# Ubiquiti Wireless Users - Filling in dead zones



## drmike (Jun 20, 2014)

So I am working on my first tiny hobby project with Ubiquiti wireless gear.

Looking to use their gear for covering my outdoor area with semi uniform omni style coverage.

Want to cover a few acres like this.  

Anyone done something similar with the Ubiquiti gear or conceptually have a handle on recommended gear and general concept?

I am thinking an AP-repeater setup using WDS.  Anyone doing this?

What gear would you recommend from Ubiquiti for this?  2.4Ghz of course on this...


----------



## mtwiscool (Jun 20, 2014)

Most routers could do this job if you use a vpn to next to your main router then pass traffic to that local vpn allowing you to use most routers ofcause this means lower costs.

I am working on something like this but in a urban area.

I can not tell you much about it as we are arranging buildings to put the atteanas on.


----------



## zzrok (Jun 20, 2014)

mtwiscool said:


> Most routers could do this job if you use a vpn to next to your main router then pass traffic to that local vpn allowing you to use most routers ofcause this means lower costs.
> 
> I am working on something like this but in a urban area.
> 
> I can not tell you much about it as we are arranging buildings to put the atteanas on.


This reply is unintelligible.  Please try again.


----------



## KS_Phillip (Jun 20, 2014)

If you want this deployed as a single logical network with roaming, your best bet is to use the unifi ap's, and backhaul them either via ethernet, nanobridge, or even loco's.  Protip: outdoor picostations can be flashed to the unifi firmware, if you want to save a few bucks.

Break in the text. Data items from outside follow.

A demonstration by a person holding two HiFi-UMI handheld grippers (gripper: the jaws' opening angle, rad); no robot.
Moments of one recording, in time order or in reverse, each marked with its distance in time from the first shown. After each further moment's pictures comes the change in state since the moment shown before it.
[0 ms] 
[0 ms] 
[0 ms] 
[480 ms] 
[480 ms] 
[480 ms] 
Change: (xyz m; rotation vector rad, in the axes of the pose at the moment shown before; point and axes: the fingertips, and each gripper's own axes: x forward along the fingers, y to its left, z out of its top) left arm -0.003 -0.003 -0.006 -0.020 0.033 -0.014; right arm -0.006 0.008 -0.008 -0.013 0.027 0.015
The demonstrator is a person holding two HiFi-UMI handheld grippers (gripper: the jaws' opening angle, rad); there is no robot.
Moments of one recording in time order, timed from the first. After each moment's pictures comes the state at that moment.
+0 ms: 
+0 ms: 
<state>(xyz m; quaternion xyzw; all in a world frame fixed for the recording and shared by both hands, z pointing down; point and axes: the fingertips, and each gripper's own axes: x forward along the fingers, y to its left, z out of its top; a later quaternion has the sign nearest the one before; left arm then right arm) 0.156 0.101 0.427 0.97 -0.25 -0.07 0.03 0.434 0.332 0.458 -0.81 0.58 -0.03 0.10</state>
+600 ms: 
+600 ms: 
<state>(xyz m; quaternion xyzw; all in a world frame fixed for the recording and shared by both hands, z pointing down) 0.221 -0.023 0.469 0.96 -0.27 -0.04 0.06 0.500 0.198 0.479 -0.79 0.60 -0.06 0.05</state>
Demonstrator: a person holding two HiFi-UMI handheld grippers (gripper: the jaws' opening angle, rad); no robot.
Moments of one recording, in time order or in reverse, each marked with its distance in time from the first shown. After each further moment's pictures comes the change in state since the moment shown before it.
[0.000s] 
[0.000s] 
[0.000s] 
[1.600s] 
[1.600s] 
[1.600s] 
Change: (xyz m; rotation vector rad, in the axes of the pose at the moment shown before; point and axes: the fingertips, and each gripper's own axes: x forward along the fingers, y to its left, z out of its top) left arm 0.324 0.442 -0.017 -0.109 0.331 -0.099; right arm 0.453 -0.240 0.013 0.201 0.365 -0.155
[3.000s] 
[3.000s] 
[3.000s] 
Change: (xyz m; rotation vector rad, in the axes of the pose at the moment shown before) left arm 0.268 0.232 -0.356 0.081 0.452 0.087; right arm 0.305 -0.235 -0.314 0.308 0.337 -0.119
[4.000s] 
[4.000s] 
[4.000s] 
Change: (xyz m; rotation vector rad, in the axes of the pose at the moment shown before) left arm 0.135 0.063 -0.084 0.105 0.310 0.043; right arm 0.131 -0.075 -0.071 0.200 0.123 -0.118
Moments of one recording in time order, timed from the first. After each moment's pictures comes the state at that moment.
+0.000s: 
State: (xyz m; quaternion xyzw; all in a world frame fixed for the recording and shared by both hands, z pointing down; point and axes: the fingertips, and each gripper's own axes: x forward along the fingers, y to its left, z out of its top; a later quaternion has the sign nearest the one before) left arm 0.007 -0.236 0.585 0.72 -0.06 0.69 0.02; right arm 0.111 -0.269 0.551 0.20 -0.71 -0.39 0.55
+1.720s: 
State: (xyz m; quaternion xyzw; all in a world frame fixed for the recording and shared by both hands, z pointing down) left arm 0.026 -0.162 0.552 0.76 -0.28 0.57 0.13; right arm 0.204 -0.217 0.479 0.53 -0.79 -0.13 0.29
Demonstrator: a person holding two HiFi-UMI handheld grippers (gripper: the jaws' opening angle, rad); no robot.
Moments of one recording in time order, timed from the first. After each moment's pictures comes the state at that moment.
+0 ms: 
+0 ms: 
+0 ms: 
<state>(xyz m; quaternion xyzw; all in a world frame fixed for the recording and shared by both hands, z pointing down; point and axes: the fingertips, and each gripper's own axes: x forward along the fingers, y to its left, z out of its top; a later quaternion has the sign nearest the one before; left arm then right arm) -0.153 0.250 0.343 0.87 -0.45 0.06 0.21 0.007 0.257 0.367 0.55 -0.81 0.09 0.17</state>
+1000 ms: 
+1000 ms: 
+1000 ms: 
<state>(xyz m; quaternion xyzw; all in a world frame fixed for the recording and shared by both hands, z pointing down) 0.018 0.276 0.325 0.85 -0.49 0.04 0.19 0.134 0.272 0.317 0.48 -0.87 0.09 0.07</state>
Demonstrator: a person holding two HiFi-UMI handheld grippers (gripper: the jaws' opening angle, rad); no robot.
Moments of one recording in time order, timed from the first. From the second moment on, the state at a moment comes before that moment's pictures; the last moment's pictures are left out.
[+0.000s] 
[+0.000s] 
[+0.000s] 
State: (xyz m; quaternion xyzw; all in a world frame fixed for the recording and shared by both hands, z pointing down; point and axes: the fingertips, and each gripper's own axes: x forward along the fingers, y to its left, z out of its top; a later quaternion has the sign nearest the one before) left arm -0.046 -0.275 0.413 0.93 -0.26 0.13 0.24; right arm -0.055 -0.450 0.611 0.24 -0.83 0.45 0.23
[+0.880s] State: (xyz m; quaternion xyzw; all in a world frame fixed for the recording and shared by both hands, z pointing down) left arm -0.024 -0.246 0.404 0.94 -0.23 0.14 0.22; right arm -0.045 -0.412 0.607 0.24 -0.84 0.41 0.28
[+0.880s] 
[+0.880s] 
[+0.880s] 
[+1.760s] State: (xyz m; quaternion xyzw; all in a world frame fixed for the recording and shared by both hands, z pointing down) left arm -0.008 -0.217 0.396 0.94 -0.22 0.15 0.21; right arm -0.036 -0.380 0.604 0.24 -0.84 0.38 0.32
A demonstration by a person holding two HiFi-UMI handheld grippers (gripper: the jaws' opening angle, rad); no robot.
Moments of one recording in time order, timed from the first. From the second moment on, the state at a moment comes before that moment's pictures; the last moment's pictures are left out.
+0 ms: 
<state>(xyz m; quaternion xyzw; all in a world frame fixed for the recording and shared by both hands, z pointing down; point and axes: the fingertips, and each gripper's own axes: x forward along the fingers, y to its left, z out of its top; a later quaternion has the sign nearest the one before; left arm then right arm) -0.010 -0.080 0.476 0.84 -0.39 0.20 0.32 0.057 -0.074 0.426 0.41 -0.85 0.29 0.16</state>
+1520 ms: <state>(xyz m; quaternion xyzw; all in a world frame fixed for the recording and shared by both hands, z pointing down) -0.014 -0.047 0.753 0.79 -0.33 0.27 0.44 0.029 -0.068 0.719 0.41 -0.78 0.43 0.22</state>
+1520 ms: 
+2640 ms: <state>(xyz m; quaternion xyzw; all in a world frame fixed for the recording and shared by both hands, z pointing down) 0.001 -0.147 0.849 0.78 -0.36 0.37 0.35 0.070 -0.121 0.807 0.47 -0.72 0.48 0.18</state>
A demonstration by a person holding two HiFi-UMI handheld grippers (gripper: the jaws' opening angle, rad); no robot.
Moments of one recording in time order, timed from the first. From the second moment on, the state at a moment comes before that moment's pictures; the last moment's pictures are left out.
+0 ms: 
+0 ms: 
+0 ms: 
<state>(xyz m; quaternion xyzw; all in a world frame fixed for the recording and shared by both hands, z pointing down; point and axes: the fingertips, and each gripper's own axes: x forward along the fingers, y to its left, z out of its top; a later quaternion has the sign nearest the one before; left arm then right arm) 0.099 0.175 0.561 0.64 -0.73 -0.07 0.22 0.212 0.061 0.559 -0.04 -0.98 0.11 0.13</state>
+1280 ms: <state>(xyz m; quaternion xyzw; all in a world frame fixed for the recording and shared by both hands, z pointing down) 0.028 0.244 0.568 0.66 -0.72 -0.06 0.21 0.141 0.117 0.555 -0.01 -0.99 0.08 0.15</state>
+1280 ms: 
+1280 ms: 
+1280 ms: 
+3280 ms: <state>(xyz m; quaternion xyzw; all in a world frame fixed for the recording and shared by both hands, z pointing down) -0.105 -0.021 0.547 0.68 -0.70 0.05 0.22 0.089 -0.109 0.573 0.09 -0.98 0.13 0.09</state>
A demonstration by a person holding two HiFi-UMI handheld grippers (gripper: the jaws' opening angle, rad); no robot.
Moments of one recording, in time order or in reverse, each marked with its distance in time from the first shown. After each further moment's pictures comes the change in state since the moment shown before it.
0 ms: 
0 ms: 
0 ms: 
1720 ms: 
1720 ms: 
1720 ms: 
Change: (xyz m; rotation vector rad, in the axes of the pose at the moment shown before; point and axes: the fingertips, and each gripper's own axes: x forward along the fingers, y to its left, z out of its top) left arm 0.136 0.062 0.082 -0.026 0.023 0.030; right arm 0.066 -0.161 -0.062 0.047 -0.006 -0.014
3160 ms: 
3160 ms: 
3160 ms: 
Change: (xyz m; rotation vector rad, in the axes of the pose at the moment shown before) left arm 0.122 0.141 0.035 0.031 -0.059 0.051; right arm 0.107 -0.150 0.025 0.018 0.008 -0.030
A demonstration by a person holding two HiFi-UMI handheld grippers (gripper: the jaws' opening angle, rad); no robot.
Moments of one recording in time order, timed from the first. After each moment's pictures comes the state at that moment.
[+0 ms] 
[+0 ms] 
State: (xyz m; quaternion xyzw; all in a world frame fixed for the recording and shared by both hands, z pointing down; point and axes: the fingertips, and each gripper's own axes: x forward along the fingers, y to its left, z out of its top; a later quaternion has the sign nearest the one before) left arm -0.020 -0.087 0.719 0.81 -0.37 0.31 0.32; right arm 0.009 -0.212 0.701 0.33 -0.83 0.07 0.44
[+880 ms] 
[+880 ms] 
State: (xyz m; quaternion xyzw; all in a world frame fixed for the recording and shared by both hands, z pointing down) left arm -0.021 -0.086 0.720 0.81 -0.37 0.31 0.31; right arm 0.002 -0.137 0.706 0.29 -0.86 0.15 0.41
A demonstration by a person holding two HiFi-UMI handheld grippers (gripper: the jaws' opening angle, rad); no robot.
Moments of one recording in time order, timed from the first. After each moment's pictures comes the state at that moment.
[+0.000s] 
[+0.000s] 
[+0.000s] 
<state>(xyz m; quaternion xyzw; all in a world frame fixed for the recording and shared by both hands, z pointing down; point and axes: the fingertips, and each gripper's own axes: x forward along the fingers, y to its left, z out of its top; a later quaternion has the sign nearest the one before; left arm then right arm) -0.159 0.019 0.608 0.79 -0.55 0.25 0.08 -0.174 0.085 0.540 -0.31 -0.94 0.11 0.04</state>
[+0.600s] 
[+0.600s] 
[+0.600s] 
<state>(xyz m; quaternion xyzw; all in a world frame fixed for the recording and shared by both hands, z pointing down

** Updated to reflect it's the picostations that work with unifi firmware, not nanostations


----------



## yolo (Jun 21, 2014)

What we do at work is kinda what @KS_Phillip. You can just use a nanostation and do point to point to other nanostations with a loco attached on the end. That would be the easiest and kinda cheap as well.


----------



## KS_Phillip (Jun 21, 2014)

yolo said:


> What we do at work is kinda what @KS_Phillip. You can just use a nanostation and do point to point to other nanostations with a loco attached on the end. That would be the easiest and kinda cheap as well.


The downside to that approach is that you lose half of your throughput for each piggybacked hop along the chain.


----------



## shovenose (Jun 21, 2014)

UniFi mesh networking? Or are you trying to go really far?


----------



## drmike (Jun 22, 2014)

shovenose said:


> UniFi mesh networking? Or are you trying to go really far?


Sorry I wasn't clear enough.

This is to create one big AP seamlessly.     Overlapping the AP's strategically to overlap and create a bigger coverage area.


----------



## KS_Phillip (Jun 22, 2014)

drmike said:


> Sorry I wasn't clear enough.
> 
> This is to create one big AP seamlessly.     Overlapping the AP's strategically to overlap and create a bigger coverage area.


As discussed on Skype, NanoStation 2-HP's as the access points, NanoBeam M5's as backhauls, and a Rocket M (120deg sector) as base station, and you should be set.


----------